Doda skwitowała zadymę wokół koncertu "Solidarni z Ukrainą". "Zawsze jest dawane wynagrodzenie"

Joanna Stawczyk
04 marca 2022, 14:54 • 1 minuta czytania
Jedna z internautek dopytała Dodę, co sądzi o absurdalnej aferze, która wybuchła po charytatywnym koncercie "Solidarni z Ukrainą". Artystki wszczęły medialną przepychankę, której tematem przewodnim były wynagrodzenia (pobrane lub nie) za udział w wydarzeniu. Doda przywołała koncert, który organizowała sama.
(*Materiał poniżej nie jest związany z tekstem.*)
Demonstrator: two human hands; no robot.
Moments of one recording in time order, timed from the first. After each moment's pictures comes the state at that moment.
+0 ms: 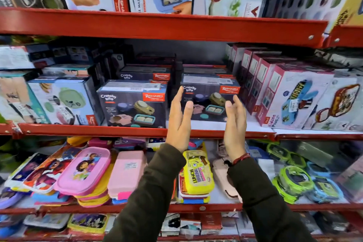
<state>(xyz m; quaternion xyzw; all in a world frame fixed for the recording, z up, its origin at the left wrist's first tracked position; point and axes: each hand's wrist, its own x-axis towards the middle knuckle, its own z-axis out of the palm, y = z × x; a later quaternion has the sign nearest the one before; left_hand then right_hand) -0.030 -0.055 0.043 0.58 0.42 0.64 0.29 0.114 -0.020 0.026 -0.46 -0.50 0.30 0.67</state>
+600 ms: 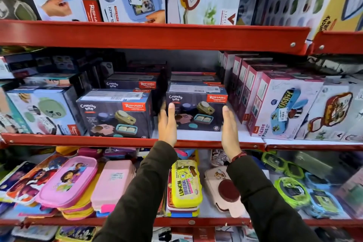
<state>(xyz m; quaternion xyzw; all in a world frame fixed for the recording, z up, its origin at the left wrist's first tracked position) -0.004 0.013 0.025 0.44 0.53 0.63 0.37 0.164 0.029 0.019 -0.49 -0.50 0.42 0.58</state>
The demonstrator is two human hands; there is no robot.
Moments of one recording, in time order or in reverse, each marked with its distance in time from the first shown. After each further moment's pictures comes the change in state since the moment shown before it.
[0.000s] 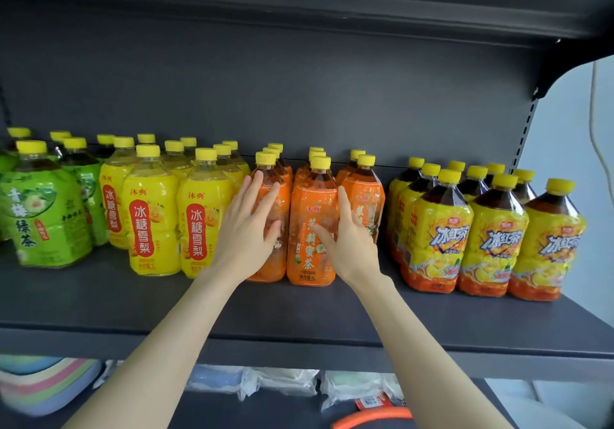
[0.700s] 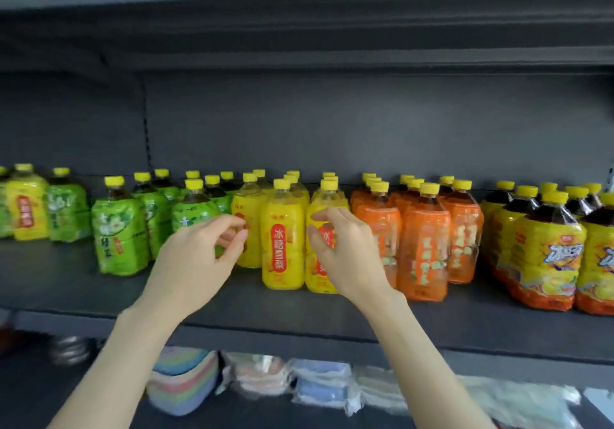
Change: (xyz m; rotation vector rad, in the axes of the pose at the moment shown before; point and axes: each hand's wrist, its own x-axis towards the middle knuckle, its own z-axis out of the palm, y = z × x) left_hand -0.092 -0.128 -0.226 -0.050 0.098 -0.077; right_hand -0.059 -0.209 0.044 0.189 0.128 -0.334
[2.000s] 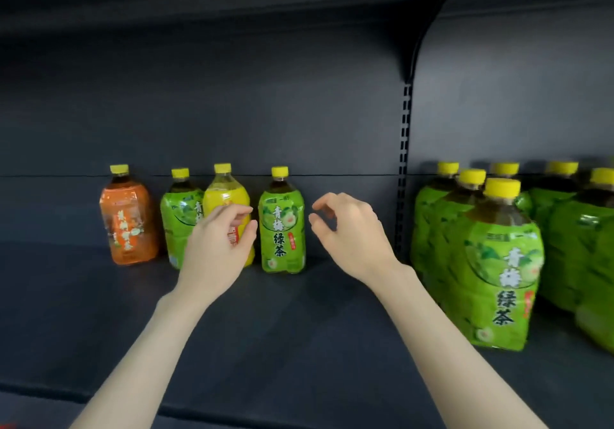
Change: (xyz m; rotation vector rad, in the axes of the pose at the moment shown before) left_hand 0.098 -0.667 -0.140 -0.106 0.071 -0.109; right_hand 0.208 -0.320 0.565 -0.043 -0.142 0.036
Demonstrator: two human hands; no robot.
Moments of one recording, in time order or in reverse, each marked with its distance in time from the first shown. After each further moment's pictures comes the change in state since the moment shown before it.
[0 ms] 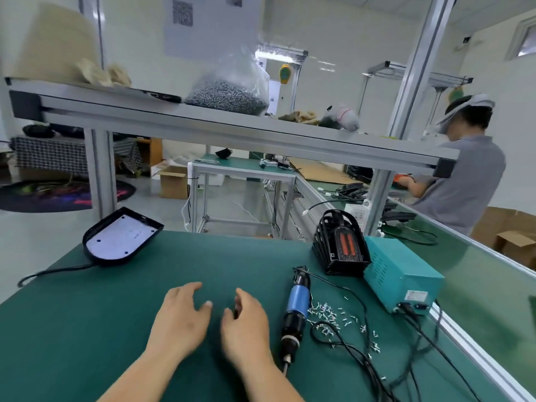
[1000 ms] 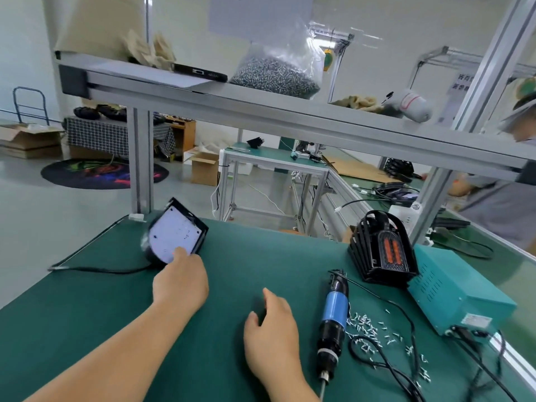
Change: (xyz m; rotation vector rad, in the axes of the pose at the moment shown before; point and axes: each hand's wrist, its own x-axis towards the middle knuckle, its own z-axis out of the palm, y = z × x) left_hand 0.054 -0.009 -0.036 0.619 0.039 -0.115; right_hand 0.006 0.008 0.011 -0.195 -0.006 -0.133
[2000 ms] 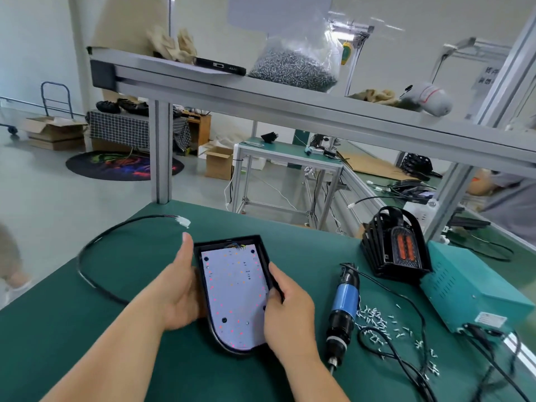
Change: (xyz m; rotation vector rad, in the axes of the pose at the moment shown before) left_hand -0.038 -0.034 -0.014 -1.660 -0.776 -0.249; right_hand -0.005 -0.010 -0.011 0.370 0.071 -0.063
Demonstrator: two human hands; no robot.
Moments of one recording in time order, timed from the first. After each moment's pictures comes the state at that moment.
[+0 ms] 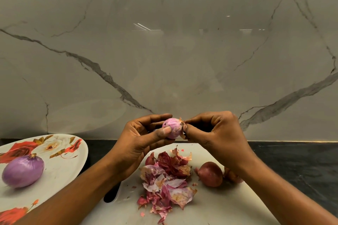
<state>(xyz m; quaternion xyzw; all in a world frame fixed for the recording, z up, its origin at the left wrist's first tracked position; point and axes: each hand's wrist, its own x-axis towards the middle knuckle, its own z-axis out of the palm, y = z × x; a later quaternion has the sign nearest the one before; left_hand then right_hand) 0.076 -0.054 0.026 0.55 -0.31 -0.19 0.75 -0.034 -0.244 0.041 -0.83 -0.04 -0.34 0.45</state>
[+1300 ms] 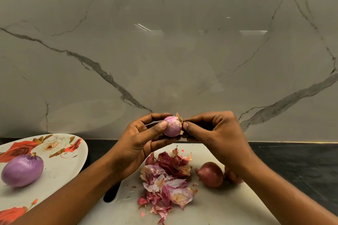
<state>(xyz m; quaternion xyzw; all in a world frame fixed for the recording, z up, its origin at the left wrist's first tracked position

Wówczas nikt nie pobrał honorarium. Co teraz powiedziała o "Solidarnych z Ukrainą"?
Doda skwitowała aferę wokół wynagrodzeń po koncercie "Solidarni z Ukrainą" Fot. VIPHOTO/East News

Obserwuj naTemat w Wiadomościach Google.

Przepychanka gwiazd o pieniądze po koncercie "Solidarni z Ukrainą"

Zamieszanie wokół koncertu "Solidarni z Ukrainą", zorganizowanego przez Telewizję Polską oraz Caritas, który odbył się w ubiegłą niedzielę (27 lutego), przybrało niebywałe rozmiary. Po charytatywnym przedsięwzięciu, którego intencją było wsparcie Ukrainy, wybuchła medialna zawierucha, której początek dał tekst opublikowany na łamach "Super Expresu".


Potem sieć podpalił post Justyny Steczkowskiej, która zarzuciła swoim koleżankom z branży kłamstwo ws. otrzymania honorariów za występy. Na celowniku znalazły się przede wszystkim Edyta Górniak i Maryla Rodowicz, ale także m.in. Natasza Urbańska. Bardziej szczegółowe objaśnienie konfliktu można przeczytać TUTAJ.

Wojenkę wokalistek dodatkowo sprowokował Pomponik, który przekazał informacje o tym, ile dokładnie gwiazdy miały zainkasować za swoje show na koncercie "Solidarni z Ukrainą". "Natasza Urbańska za zaśpiewanie jednej piosenki 8 tys. zł, Izabela Trojanowska – 5 tys. zł, zespół Blue Cafe – 6 tys. zł, polsko-ukraińska kapela Enej razem z chórem – "jedynie" 2 tys. zł, Ryszard Rynkowski – 10 tys. zł, Edyta Górniak – 22 tys. zł. Najwięcej zgarnęła Maryla Rodowicz, bo aż 40 tys. zł" – podano.

Doda podsumowała medialną burzę wokół koncertu "Solidarni z Ukrainą"

Doda co prawda nie brała udziału w koncercie zorganizowanym przez Telewizję Polską i Caritas, jednak echo przepychanek koleżanek z branży dotarło także do niej. Wokalistka otrzymała w tej sprawie pytanie od jednej z fanek. "Co sądzisz o aferze z wynagrodzeniem po koncercie dla Ukrainy? Górniak twierdzi, że nie wzięła nic, inni, że całkiem sporo" – zapytała internautka.

Piosenkarka, komentując aferę, odniosła się do koncertu "Artyści przeciw nienawiści". Przypomnijmy, że w 2019 roku wydarzenie było inicjatywą Dody poruszonej po zabójstwie prezydenta Gdańska Pawła Adamowicza podczas finału WOŚP. Przedsięwzięcie odbyło się na łódzkiej Atlas Arenie. Wystąpiło wówczas ponad 120 wykonawców, a w tym m.in. Maryla Rodowicz, Justyna Steczkowska, Beata Kozidrak i BAJM, Grzegorz Hyży, Ewa Farna, Margaret, Sarsa, Dawid Kwiatkowski no i oczywiście sama Doda.

Gwiazda podkreśliła, że organizowany przez nią koncert, był prawdopodobnie dotychczas jednym wydarzeniem z udziałem tak pokaźnej plejady polskich artystów, gdzie nie było dawane wynagrodzenie. Co do "Solidarnych z Ukrainą", nie ma jednak wątpliwości.

"Zawsze jest dawane wynagrodzenie w telewizyjnych koncertach. Pan operator czy make-up'ista też nie pracuje tego dnia za darmo" – podkreśliła.

"Jedynym takim koncertem, gdzie nikt nie wziął złotówki od muzyków po pana od kabli, był koncert 'Artyści przeciw nienawiści'. Nigdy wcześniej ani później się z czymś takim nie spotkałam" – stwierdziła, zaznaczając, że "z wynagrodzenia dla artysty opłacana jest cała jego ekipa".